A fractional chromatic number of a graph $G=(V,E)$, is $min~\sum_{I}y_{I}$, and for every vertex $v\in V$ we have $\sum_{\{I:v \in I\}}y_{I} \ge1$(the condition).
I'm just a little confused on notation. Let's consider this graph
There are $3$ independent sets: $\{V_{3}\},\{V_{2}\},\{V_{1},V_{4}\}$ So, is a fractional chromatic number of this graph $\le 3$ (sum of all vertices in each independent graph)? Am I supposed to verify every independent graph if the sum isn't more than $1$, to check the condition ? f.e. for the first set ($\{V_{3}\}$) the sum of all vertices is $1$, and $1 \le 1$, so the condition is met, similarly the next set ($\{V_{4}\}$, and for the last set ($\{V_{1},V_{4}\}$) the sum of all verticies is $\frac{1}{2}+\frac{1}{2}= 1$ and $1 \le 1$ so the condition is met for this and any other set, so indeed, $\chi^{*} \le 3$ ? Is it correct ?
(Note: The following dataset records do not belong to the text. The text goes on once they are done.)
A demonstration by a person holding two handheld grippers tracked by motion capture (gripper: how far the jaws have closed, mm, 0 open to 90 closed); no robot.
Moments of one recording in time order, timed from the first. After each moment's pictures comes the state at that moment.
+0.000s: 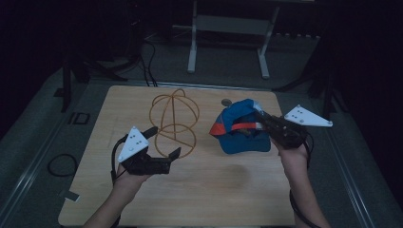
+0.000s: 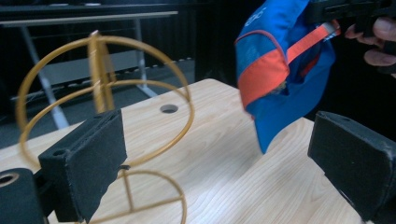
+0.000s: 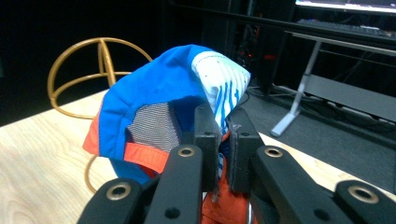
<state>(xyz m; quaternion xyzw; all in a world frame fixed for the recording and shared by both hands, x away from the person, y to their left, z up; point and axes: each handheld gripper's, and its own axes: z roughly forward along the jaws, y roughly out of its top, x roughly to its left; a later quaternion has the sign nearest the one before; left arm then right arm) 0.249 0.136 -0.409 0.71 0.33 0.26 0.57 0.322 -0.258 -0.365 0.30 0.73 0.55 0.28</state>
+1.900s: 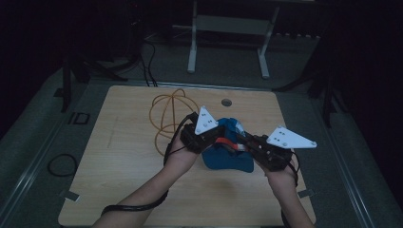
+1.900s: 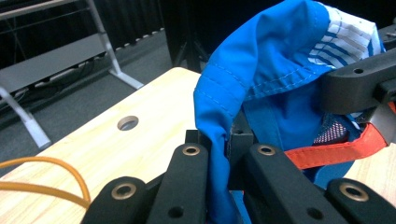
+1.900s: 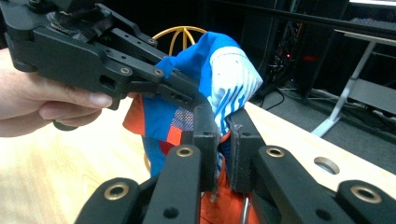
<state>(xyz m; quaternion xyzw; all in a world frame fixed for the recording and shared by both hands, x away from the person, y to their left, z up) 0.303 0.011 -0.379 0.79 0.26 0.25 0.50 0.273 -0.218 -0.379 0.25 0.75 0.56 0.24</state>
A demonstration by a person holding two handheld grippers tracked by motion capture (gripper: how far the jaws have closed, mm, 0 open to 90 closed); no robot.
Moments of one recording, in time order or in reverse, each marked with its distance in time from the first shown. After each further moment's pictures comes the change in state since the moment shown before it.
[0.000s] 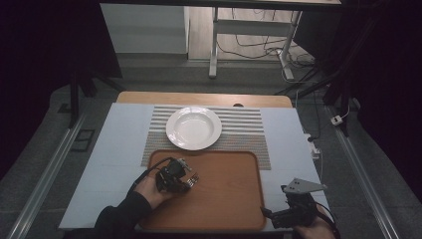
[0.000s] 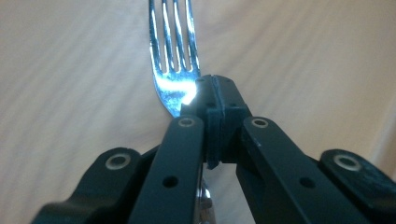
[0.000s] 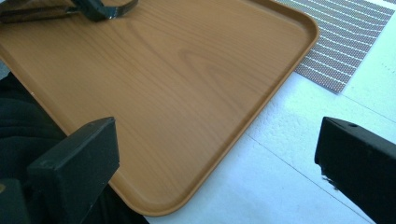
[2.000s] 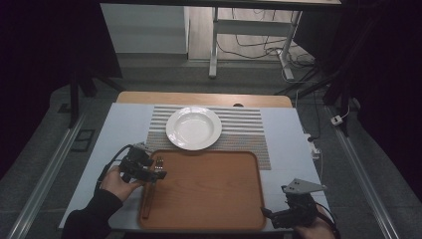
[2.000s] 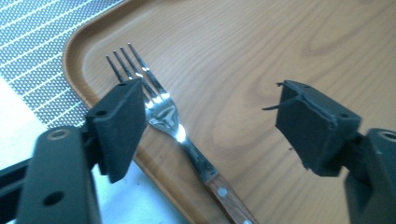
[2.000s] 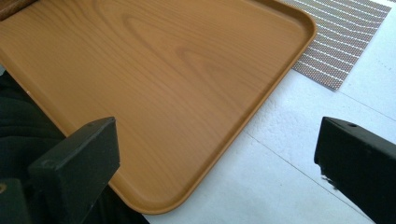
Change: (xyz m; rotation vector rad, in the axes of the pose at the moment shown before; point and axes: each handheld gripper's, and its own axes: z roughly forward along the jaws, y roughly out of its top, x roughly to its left) left arm 0.044 -0.056 -0.065 -0.238 0.118 -0.191; right arm 0.000 -0.001 0.000 0.005 -0.012 0.003
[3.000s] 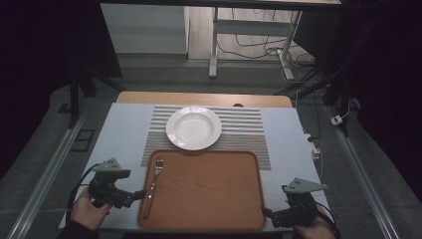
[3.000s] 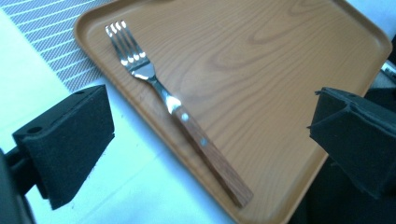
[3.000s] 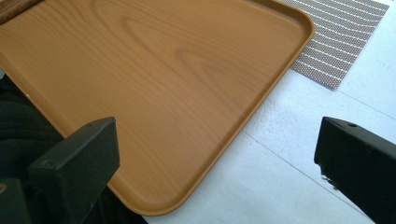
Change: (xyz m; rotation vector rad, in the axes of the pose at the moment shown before) left arm -0.015 -0.074 -0.060 -0.205 -0.053 -0.034; right arm -0.001 0.000 0.000 -0.002 -0.002 0.016
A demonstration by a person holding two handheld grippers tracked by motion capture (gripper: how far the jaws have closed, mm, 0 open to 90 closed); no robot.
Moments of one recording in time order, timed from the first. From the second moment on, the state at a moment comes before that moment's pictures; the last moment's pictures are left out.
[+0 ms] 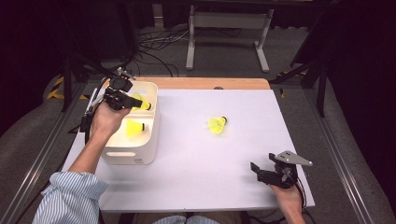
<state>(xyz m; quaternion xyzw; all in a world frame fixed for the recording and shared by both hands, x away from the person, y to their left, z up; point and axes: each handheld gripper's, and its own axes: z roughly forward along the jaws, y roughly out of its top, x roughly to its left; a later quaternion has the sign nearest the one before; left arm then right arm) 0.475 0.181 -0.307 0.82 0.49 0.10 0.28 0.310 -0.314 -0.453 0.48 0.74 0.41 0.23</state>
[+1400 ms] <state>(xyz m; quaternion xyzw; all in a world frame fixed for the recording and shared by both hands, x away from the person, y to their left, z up) 0.496 0.176 -0.340 0.81 0.52 0.06 0.26 0.310 -0.312 -0.454 0.48 0.74 0.41 0.23</state>
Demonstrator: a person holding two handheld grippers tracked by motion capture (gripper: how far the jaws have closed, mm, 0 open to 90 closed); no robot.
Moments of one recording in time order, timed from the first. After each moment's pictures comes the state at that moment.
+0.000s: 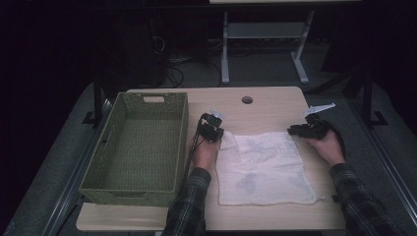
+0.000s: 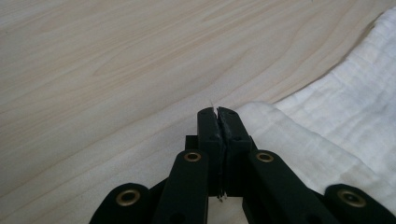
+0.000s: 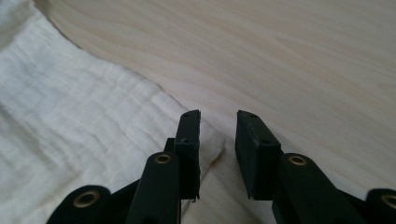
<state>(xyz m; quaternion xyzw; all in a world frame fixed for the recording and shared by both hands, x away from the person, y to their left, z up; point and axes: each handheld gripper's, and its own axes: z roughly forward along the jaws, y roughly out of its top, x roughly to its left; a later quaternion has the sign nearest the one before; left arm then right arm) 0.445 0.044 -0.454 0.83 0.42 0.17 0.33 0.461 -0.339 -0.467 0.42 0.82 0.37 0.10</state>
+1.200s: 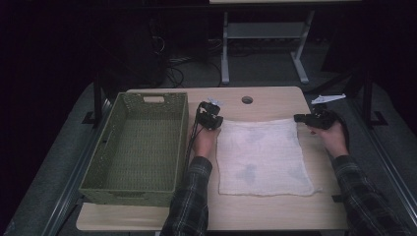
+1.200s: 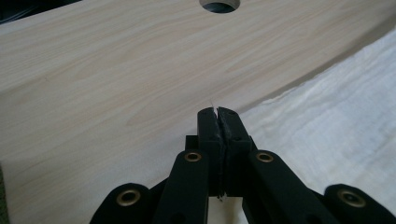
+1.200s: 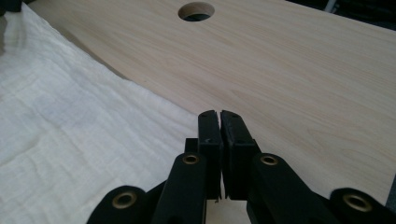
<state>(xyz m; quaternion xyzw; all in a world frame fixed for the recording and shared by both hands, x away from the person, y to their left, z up) 0.472 0.048 -0.431 0.81 0.43 0.18 0.35 0.475 -0.356 -0.440 0.43 0.80 0.41 0.14</state>
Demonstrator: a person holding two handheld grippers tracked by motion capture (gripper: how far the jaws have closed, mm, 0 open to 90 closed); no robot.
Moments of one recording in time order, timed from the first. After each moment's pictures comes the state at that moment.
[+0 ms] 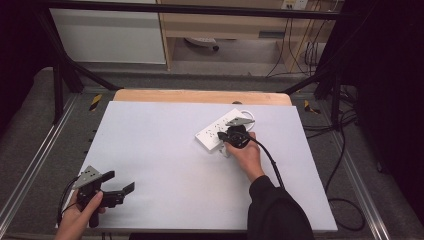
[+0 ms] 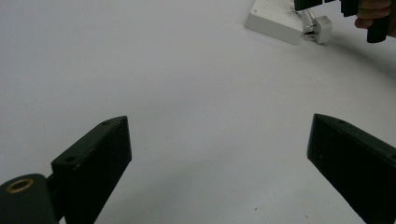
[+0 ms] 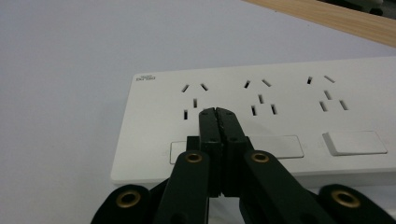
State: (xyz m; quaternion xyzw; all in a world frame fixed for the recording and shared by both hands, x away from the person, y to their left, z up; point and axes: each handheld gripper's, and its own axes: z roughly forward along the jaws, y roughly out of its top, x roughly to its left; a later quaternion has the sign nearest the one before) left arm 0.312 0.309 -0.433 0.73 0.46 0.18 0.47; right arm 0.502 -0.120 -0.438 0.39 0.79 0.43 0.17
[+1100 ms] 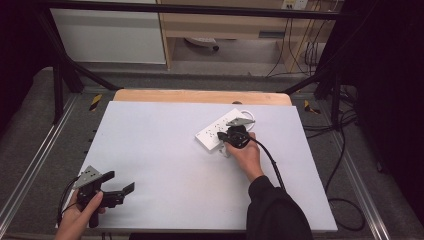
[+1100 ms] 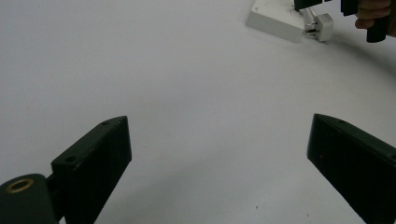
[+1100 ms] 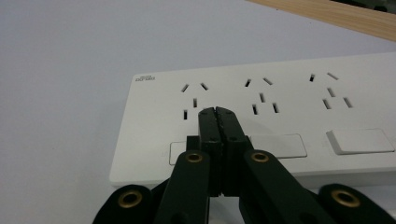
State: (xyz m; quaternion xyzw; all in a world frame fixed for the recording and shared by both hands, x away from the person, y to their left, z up) left arm 0.312 0.309 -0.433 0.73 0.46 0.18 0.47; right arm 0.504 -0.121 -0.441 0.39 0.79 0.44 0.17
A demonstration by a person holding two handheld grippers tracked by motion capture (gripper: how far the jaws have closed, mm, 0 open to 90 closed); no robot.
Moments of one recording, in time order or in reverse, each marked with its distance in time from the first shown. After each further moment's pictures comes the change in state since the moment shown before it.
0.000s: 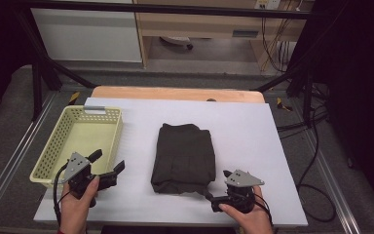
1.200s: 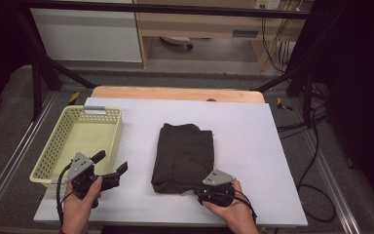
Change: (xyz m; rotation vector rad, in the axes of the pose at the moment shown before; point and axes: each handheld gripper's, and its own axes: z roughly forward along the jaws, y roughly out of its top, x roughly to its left) left arm -0.004 -0.001 0.003 0.007 -0.026 -0.023; right arm 0.014 -0.007 0.055 0.114 0.016 -0.131
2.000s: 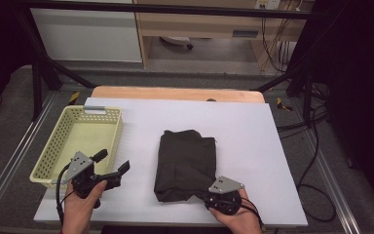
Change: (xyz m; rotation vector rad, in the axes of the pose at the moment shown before) left arm -0.016 0.014 -0.001 -0.018 -0.001 0.018; right arm 0.008 -0.006 -0.028 0.000 0.042 0.015
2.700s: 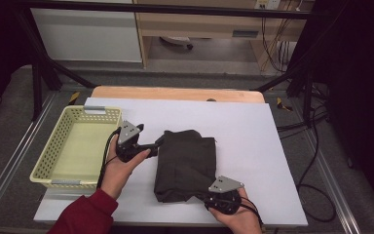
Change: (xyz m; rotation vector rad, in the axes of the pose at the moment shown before) left arm -0.020 0.035 0.122 0.088 -0.050 0.080; right arm -0.002 -0.002 0.003 0.012 0.015 0.008
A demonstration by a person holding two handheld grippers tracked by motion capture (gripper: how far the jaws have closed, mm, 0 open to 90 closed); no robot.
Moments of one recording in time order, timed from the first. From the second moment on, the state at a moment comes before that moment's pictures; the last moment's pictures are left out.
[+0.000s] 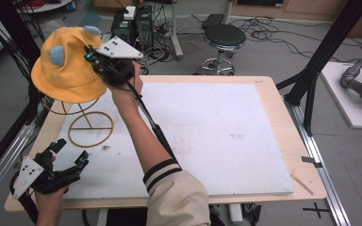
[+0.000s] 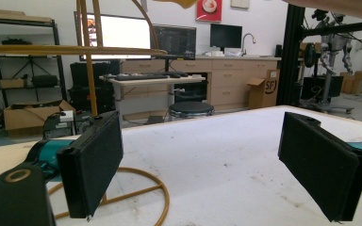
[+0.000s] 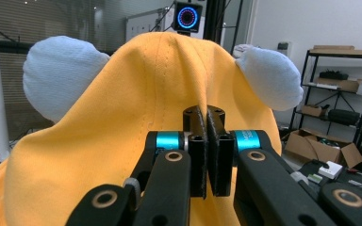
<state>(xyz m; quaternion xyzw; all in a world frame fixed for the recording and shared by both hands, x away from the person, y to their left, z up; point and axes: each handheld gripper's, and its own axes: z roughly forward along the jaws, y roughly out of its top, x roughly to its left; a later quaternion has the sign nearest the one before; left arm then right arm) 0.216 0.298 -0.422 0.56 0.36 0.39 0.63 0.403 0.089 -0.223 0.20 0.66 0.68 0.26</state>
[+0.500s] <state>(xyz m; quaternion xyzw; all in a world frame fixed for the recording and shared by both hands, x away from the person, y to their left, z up) 0.213 0.305 -0.422 0.56 0.36 0.39 0.64 0.408 0.140 -0.242 0.19 0.68 0.66 0.25</state>
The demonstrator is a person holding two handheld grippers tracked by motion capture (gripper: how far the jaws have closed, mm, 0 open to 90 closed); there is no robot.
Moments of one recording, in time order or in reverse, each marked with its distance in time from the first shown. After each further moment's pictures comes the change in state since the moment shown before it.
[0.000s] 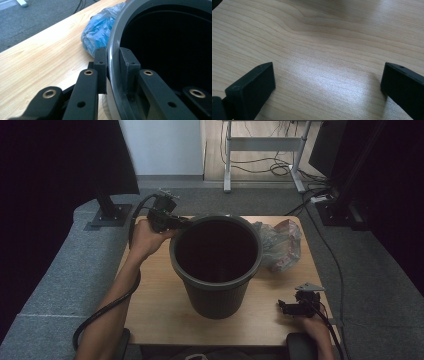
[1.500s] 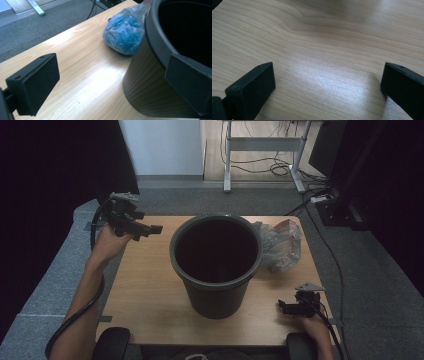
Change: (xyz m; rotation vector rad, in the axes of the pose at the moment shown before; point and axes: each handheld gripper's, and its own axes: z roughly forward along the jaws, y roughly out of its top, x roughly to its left) left arm 0.055 -0.057 -0.066 -0.092 0.059 -0.001; right arm 0.000 0.000 0.000 0.000 0.000 0.000
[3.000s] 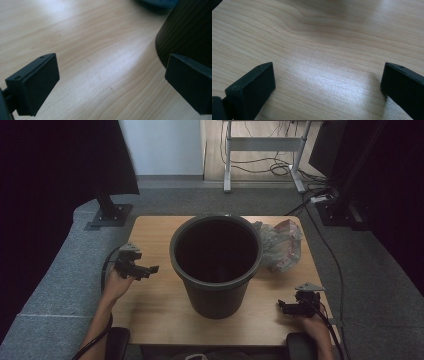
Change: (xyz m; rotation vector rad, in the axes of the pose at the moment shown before) left arm 0.027 -0.159 0.088 0.031 0.068 -0.066; right arm 0.000 0.000 0.000 0.000 0.000 -0.001
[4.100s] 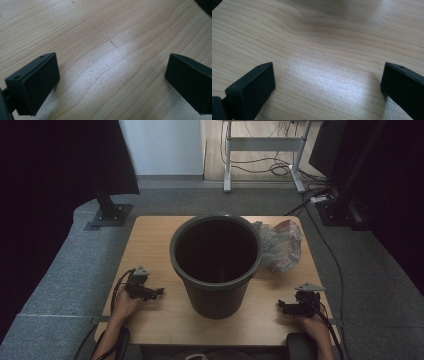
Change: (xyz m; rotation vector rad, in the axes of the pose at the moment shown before) left arm -0.012 -0.072 0.056 0.111 0.057 0.052; right arm 0.000 0.000 0.000 0.001 0.001 0.001
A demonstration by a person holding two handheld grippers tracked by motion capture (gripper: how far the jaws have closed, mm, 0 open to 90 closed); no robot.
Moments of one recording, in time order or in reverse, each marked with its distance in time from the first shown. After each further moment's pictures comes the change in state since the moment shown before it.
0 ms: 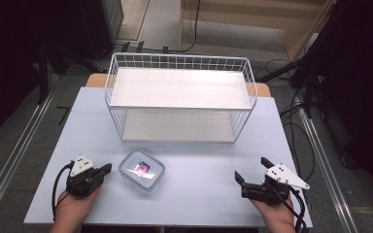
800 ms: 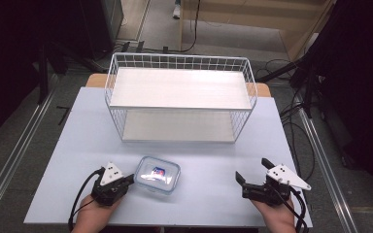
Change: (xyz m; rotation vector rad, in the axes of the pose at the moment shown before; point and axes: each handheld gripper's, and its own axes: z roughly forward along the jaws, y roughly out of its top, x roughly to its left) left arm -0.066 0.001 0.015 0.061 -0.136 0.147; right arm -0.001 -0.001 -0.002 -0.003 0.002 0.013
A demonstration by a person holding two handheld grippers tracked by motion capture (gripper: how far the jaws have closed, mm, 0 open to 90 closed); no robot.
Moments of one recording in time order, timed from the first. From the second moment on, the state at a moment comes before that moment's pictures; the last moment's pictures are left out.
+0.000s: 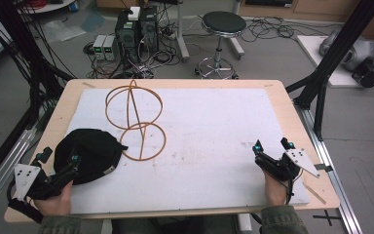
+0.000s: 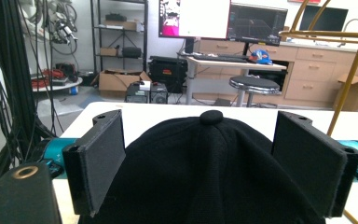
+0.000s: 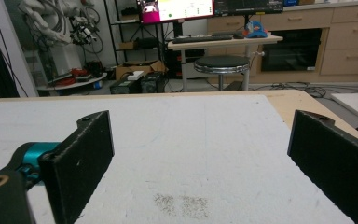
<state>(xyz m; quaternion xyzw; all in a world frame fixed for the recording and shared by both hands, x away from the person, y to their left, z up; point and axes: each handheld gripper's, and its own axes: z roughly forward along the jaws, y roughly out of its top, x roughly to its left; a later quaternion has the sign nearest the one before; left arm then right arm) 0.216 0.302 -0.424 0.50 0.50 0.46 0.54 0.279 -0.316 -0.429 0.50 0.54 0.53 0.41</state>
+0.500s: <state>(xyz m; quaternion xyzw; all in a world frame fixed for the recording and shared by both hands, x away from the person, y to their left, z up) 0.226 0.291 -0.420 0.54 0.49 0.44 0.52 0.281 -0.316 -0.430 0.50 0.55 0.53 0.41</state>
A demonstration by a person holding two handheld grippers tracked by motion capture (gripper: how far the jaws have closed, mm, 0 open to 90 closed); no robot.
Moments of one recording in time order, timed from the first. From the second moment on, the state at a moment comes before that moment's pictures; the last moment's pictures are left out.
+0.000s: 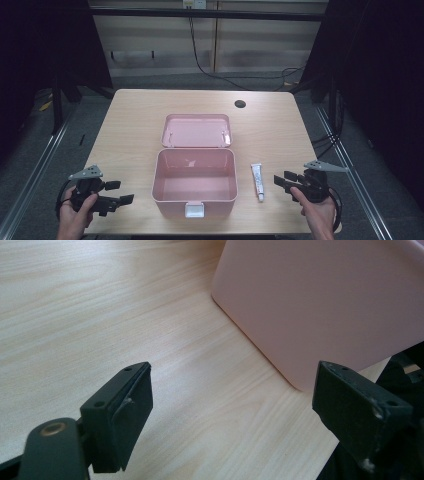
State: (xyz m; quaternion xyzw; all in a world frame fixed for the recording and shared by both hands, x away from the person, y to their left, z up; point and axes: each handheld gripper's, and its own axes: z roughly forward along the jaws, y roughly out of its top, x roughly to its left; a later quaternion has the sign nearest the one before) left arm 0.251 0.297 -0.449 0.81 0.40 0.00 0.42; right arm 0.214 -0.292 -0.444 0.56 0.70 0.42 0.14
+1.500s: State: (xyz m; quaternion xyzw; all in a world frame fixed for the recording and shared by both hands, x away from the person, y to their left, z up) left arm 0.250 0.297 -0.451 0.81 0.40 0.00 0.42; right arm 0.251 -0.253 -0.426 0.56 0.76 0.33 0.02
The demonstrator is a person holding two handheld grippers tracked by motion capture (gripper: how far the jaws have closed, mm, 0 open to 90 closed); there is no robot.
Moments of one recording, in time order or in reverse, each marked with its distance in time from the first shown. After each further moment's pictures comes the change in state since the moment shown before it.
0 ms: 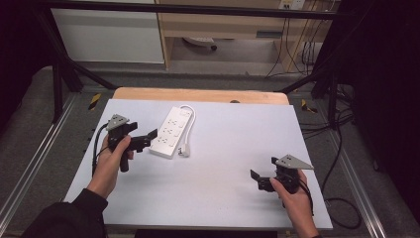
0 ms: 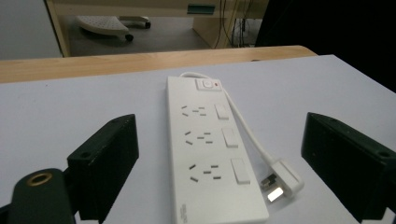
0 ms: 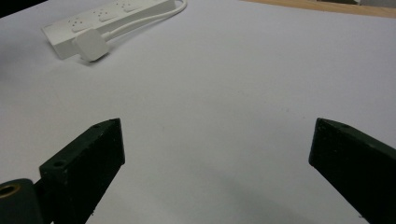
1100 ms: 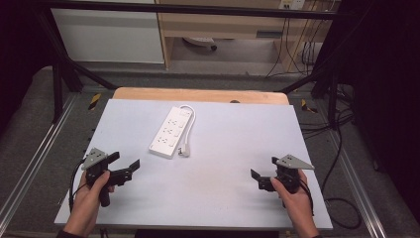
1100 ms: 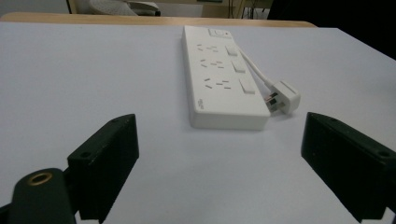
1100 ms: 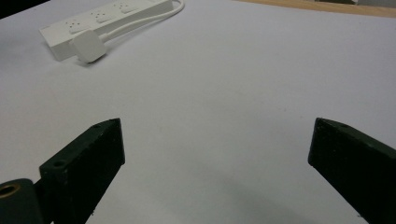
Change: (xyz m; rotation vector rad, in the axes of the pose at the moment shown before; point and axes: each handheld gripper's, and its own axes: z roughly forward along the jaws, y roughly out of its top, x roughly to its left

There is a variable $y_I$ for each independent set $I$; note that $I$ need not be maximal. Let's call the variables $y_1, y_2, y_3, y_4$, and $y_{14}$. This gives the following optimization problem:
$$\textrm{minimize} \sum_I y_I\\ \begin{align} \textrm{s.t.}\quad &y_1 + y_{14} &\geq 1\\ & y_2 &\geq 1\\ & y_3 &\geq 1\\ & y_4 + y_{14} &\geq 1\\ \end{align}$$
Clearly $y_2 = y_3 = 1$. For the remaining variables, we'll get the smallest sum when we let $y_{14}$ do all of the work: $y_1=y_4=0$, and $y_{14}=1$. The interpretation of this is that we have no reason to assign different colours to $v_1$ and $v_4$.
So the sum is $3$, and all variables are integer. This corresponds to a $3-$colouring of the graph, which should make sense. (Choose three colours for $\{v_1,v_4\}, v_2$, and $v_3$.) There is no benefit to a fractional colouring for this graph.